(The data begins)

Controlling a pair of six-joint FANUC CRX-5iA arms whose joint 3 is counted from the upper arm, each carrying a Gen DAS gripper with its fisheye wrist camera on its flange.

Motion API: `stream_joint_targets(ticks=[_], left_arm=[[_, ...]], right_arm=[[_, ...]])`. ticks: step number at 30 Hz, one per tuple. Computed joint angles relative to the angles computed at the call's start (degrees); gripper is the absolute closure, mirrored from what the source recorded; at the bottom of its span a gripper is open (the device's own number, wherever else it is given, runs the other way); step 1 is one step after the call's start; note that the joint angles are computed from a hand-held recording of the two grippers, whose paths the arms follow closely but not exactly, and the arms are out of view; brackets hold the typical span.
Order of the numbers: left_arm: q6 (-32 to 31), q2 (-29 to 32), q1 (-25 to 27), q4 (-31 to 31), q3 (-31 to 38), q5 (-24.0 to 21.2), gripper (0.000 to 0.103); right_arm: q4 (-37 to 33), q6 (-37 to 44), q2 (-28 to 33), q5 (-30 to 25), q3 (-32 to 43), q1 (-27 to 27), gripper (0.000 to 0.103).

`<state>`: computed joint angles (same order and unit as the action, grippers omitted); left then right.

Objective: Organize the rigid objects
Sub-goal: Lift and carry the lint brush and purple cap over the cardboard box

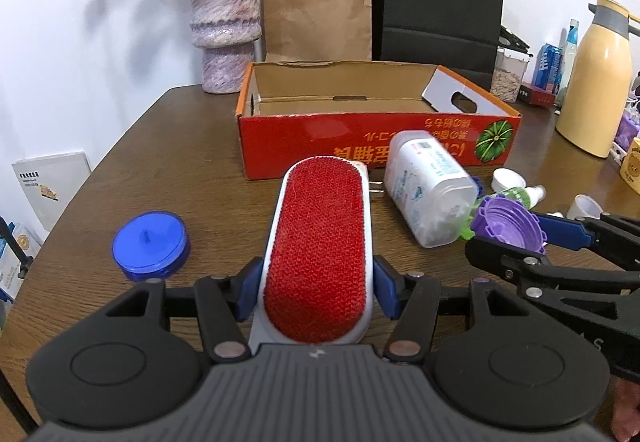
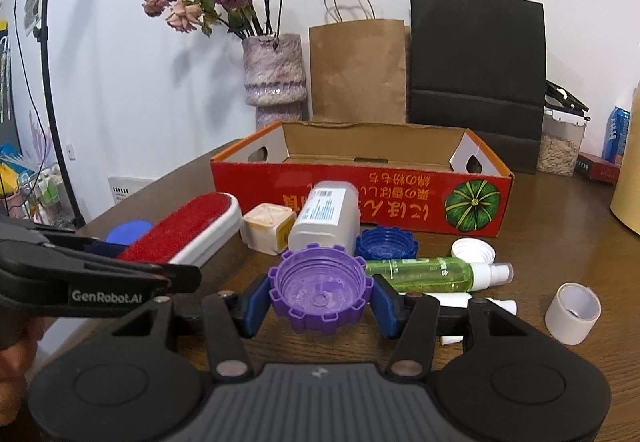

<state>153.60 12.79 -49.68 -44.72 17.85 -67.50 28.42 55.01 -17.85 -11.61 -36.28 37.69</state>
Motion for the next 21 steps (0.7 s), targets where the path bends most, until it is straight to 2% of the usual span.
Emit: stream_joint_targets(ticks=[16,21], left_arm=[[-0.71,3.20,-2.65,-4.00,7.85,-5.04,0.045],[-0.85,4.26,-2.53,-4.52,9.95,-5.53,0.045]], right_arm=[[-0.62,1.58,-1.83,2.03,0.89,-2.26,0.050],[2.14,-0.35,-1.25,3.72,1.24,-3.60,0.050]])
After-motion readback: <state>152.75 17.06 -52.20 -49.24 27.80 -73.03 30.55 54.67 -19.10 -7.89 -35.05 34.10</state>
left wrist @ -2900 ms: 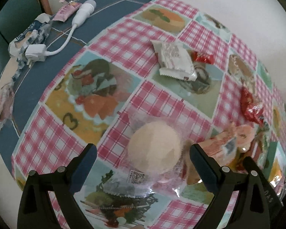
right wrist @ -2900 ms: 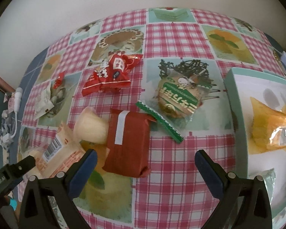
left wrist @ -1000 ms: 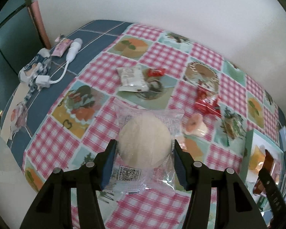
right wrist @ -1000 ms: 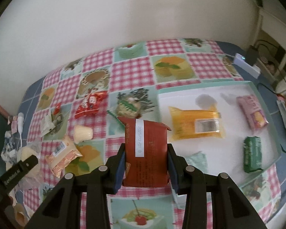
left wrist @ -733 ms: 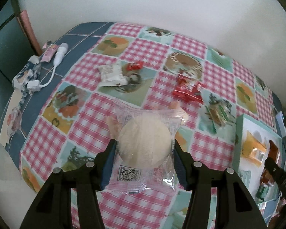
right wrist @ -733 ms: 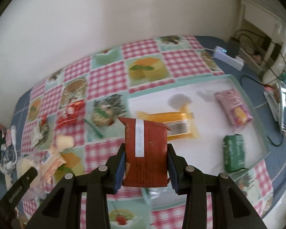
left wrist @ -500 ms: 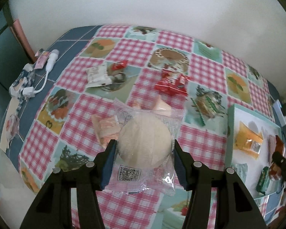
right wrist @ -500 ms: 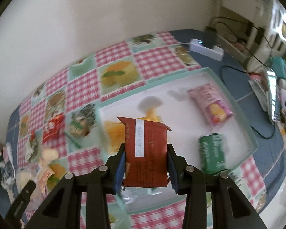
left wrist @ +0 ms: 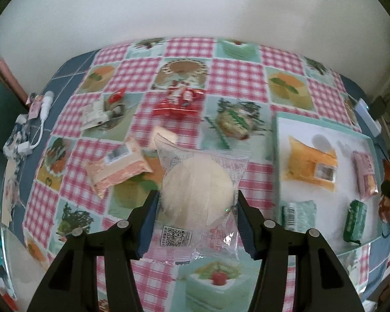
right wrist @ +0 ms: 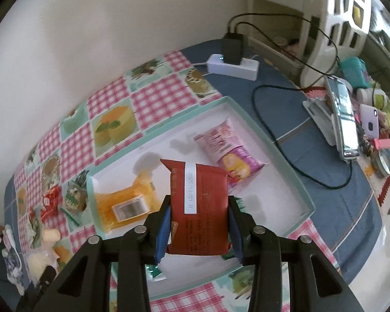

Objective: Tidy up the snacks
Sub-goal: 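Carry the cream bun over the tray with the left tool while the right tool carries the red box there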

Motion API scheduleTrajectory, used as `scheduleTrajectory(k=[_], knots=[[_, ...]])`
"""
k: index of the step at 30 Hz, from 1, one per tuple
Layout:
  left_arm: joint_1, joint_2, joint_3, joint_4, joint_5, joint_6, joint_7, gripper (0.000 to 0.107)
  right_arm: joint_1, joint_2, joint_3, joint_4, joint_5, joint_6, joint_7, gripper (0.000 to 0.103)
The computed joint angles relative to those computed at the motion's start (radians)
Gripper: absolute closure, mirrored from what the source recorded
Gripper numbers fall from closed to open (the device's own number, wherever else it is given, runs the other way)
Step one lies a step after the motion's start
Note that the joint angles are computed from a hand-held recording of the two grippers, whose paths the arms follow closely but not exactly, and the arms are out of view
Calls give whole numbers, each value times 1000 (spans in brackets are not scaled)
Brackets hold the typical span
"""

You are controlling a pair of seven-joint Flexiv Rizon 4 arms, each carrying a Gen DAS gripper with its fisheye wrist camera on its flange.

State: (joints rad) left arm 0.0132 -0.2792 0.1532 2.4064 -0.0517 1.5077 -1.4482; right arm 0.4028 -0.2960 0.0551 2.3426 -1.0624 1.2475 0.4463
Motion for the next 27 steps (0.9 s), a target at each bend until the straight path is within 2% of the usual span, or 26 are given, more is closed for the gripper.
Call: scheduleTrajectory(k=[10,18,27], knots=[[-80,-7,-53,-32,26,-41,-17,49,-79,32,-28,78,-65,59,71,61],[-117,-25,-114,-38,15,-25,22,49,-127,41,-33,108,-97,79,96,61],[-213,-80,-79,-90,58,-43,-6,49,-141,41,-26,125,-52,83,60,61]])
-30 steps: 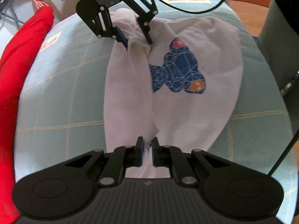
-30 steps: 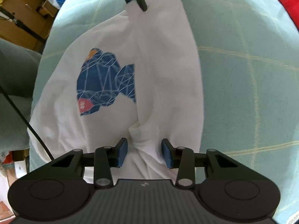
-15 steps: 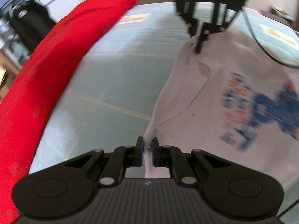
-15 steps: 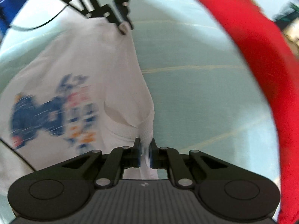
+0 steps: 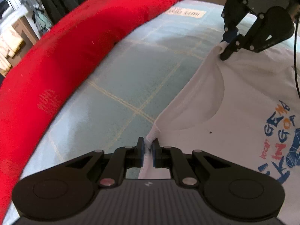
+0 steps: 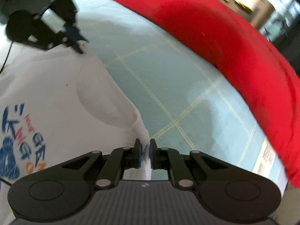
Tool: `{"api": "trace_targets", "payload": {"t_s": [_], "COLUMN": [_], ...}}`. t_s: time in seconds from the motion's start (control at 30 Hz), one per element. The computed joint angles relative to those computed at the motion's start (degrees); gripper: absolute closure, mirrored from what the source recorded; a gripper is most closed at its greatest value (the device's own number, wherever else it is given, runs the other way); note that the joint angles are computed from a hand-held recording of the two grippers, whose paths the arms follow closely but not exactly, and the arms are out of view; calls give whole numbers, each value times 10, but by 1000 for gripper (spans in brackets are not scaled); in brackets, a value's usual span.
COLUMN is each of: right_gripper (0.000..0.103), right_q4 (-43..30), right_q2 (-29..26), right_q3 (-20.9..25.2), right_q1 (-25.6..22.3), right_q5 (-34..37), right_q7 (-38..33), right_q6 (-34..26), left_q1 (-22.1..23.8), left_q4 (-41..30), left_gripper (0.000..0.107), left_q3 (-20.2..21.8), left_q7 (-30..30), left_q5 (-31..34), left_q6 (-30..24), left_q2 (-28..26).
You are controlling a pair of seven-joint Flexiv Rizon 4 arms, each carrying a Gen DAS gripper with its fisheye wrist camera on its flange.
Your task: Fold clothes
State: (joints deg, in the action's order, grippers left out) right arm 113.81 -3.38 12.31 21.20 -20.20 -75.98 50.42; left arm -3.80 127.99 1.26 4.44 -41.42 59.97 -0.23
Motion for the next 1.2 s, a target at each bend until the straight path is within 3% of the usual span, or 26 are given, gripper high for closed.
{"api": "trace_targets", "payload": {"t_s": [0.1,0.23,0.37,0.43,0.7,0.83,1.2], "right_gripper": [91,77,59,56,55,51,44], "right_q4": [5,11,29,42,87,112,178], "right_q2": [-12,-12,21,38,138,200,327], "right_q3": [-2,-6,0,4,36,56,133], "right_q1": [3,5,-1,-4,-5,-3,42], "right_q5": [-10,-37,-21,-13,30,51,130], "right_q7": [39,84,118,133,223,283,511], "right_q6": [4,15,31,42,-18,-64,-180], "left_q1": [2,19,35,44,67,68,34], "left_q4": [-7,-15,-6,2,63,81,133], "left_gripper": [92,88,88,88,85,73,59], "left_q3": [-2,7,25,38,75,84,90], "left_q7": [-37,-112,-159,-193,-296,-344,-385], "left_q5": [4,0,8,14,105,135,162], "left_q6": [-1,-36,-57,-80,-149,-193,-205], "left_q2": [-17,-12,18,38,145,190,281]}}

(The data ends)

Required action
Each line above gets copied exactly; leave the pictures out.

Exercise output
Controlling a pair of six-joint FANUC CRX-5iA arms whose joint 3 is counted from the upper arm, each carrying a Gen DAS gripper with its fisheye wrist camera on its flange.

Motion API: `stream_joint_targets(ticks=[_], left_arm=[[_, ...]], right_arm=[[_, ...]])`. ticks: step number at 30 Hz, one per tuple. Computed joint angles relative to the angles computed at the call's start (degrees); gripper is the absolute closure, mirrored from what the source recorded; at the bottom of its span a gripper is open (the device's own number, wherever else it is given, runs the other way); step 1 is one step after the call's start; note that the joint angles are computed from a hand-held recording of the two grippers, whose paths the arms follow closely but not exactly, and the arms are out of view; brackets hold the typical span.
Order of the numbers: left_arm: q6 (-32 to 31), q2 (-29 to 32), q1 (-25 to 27), q4 (-31 to 31), q3 (-31 to 38), q5 (-24.0 to 21.2), gripper (0.000 to 0.103); right_arm: q4 (-37 to 33), q6 (-37 to 44), q2 (-28 to 33), q5 (-30 to 25), q3 (-32 to 43), q1 (-27 to 27), gripper (0.000 to 0.103).

`<state>`: computed joint angles (same order and unit as the action, grippers omitted); left then right.

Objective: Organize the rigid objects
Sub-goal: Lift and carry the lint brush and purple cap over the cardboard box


<state>153.60 12.79 -49.68 -44.72 17.85 -67.50 28.42 55.01 -17.85 -11.61 -36.28 37.69</state>
Motion for the next 21 steps (0.7 s), targets where the path bends most, until it is straight to 2% of the usual span.
Emit: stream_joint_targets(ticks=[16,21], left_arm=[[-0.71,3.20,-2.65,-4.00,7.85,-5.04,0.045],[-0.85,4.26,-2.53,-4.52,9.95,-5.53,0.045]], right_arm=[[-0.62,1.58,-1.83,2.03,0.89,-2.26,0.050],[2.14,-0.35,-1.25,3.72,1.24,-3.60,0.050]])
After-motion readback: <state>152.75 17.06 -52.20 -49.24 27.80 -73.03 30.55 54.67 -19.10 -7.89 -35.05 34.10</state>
left wrist @ -2900 ms: 
right wrist @ -2900 ms: 
left wrist @ -1000 ms: 
right wrist @ -1000 ms: 
left wrist @ -733 ms: 
right wrist @ -733 ms: 
left wrist @ -500 ms: 
right wrist @ -500 ms: 
left wrist @ +0 ms: 
right wrist @ +0 ms: 

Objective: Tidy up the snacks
Sub-goal: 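Carry the cream bun over the tray with the left tool while the right tool carries the red box there
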
Motion API scheduleTrajectory, used as `scheduleTrajectory(k=[_], knots=[[_, ...]])`
"""
k: index of the step at 30 Hz, from 1, one per tuple
Layout:
  left_arm: joint_1, joint_2, joint_3, joint_4, joint_5, joint_6, joint_7, gripper (0.000 to 0.107)
  right_arm: joint_1, joint_2, joint_3, joint_4, joint_5, joint_6, joint_7, gripper (0.000 to 0.103)
The computed joint angles relative to those computed at the motion's start (radians)
Gripper: absolute closure, mirrored from what the source recorded
Gripper numbers fall from closed to open (the device's own number, wherever else it is given, runs the other way)
Step one lies a step after the motion's start
Note that the joint angles are computed from a hand-held recording of the two grippers, whose paths the arms follow closely but not exactly, and the arms are out of view
Calls give whole numbers, each value times 1000 (spans in brackets are not scaled)
Brackets hold the typical span
"""

You are controlling a pair of seven-joint Flexiv Rizon 4 arms, each carrying a Gen DAS gripper with its fisheye wrist camera on its flange.

State: (joints rad) left arm 0.0132 -0.2792 0.1532 2.4064 -0.0517 1.5077 -1.4482; right arm 0.4028 -0.2960 0.0551 2.3426 -1.0624 1.2475 0.4463
Motion for the next 27 steps (0.9 s), a target at each bend until the straight path is within 2% of the usual span, or 26 are given, more is closed for the gripper.
Call: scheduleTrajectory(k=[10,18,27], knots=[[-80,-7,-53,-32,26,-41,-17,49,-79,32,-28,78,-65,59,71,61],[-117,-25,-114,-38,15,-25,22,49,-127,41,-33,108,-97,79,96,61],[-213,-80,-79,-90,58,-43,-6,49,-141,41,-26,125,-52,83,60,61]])
-30 steps: 
-30 steps: 
-15 steps: 
-15 steps: 
+0 steps: 
+0 steps: 
Tool: `{"api": "trace_targets", "payload": {"t_s": [_], "COLUMN": [_], ...}}`. t_s: time in seconds from the motion's start (control at 30 Hz), one per element. The computed joint angles relative to those computed at the motion's start (degrees); gripper: absolute closure, mirrored from what the source recorded; a gripper is most closed at its greatest value (the device's own number, wherever else it is given, runs the other way); note that the joint angles are computed from a hand-held recording of the two grippers, whose paths the arms follow closely but not exactly, and the arms are out of view; calls give whole numbers, each value times 10, but by 1000 for gripper (spans in brackets are not scaled); in brackets, a value's usual span.
COLUMN is each of: right_gripper (0.000..0.103), right_q4 (-43..30), right_q2 (-29..26), right_q3 (-20.9..25.2), right_q1 (-25.6..22.3), right_q5 (-34..37), right_q7 (-38..33), right_q6 (-34..26), left_q1 (-22.1..23.8), left_q4 (-41..30), left_gripper (0.000..0.107), left_q3 (-20.2..21.8), left_q7 (-30..30), left_q5 (-31..34), left_q6 (-30..24), left_q2 (-28..26).
You are controlling a pair of seven-joint Flexiv Rizon 4 arms, each carrying a Gen DAS gripper with its fisheye wrist camera on its flange.
Your task: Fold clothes
State: (joints deg, in the action's order, grippers left out) right arm 113.81 -3.38 12.31 21.20 -20.20 -75.98 50.42; left arm -3.80 127.99 1.26 4.44 -41.42 59.97 -0.23
Motion for the next 1.2 s, a target at each bend until the straight path is within 3% of the usual span, or 26 are given, gripper high for closed.
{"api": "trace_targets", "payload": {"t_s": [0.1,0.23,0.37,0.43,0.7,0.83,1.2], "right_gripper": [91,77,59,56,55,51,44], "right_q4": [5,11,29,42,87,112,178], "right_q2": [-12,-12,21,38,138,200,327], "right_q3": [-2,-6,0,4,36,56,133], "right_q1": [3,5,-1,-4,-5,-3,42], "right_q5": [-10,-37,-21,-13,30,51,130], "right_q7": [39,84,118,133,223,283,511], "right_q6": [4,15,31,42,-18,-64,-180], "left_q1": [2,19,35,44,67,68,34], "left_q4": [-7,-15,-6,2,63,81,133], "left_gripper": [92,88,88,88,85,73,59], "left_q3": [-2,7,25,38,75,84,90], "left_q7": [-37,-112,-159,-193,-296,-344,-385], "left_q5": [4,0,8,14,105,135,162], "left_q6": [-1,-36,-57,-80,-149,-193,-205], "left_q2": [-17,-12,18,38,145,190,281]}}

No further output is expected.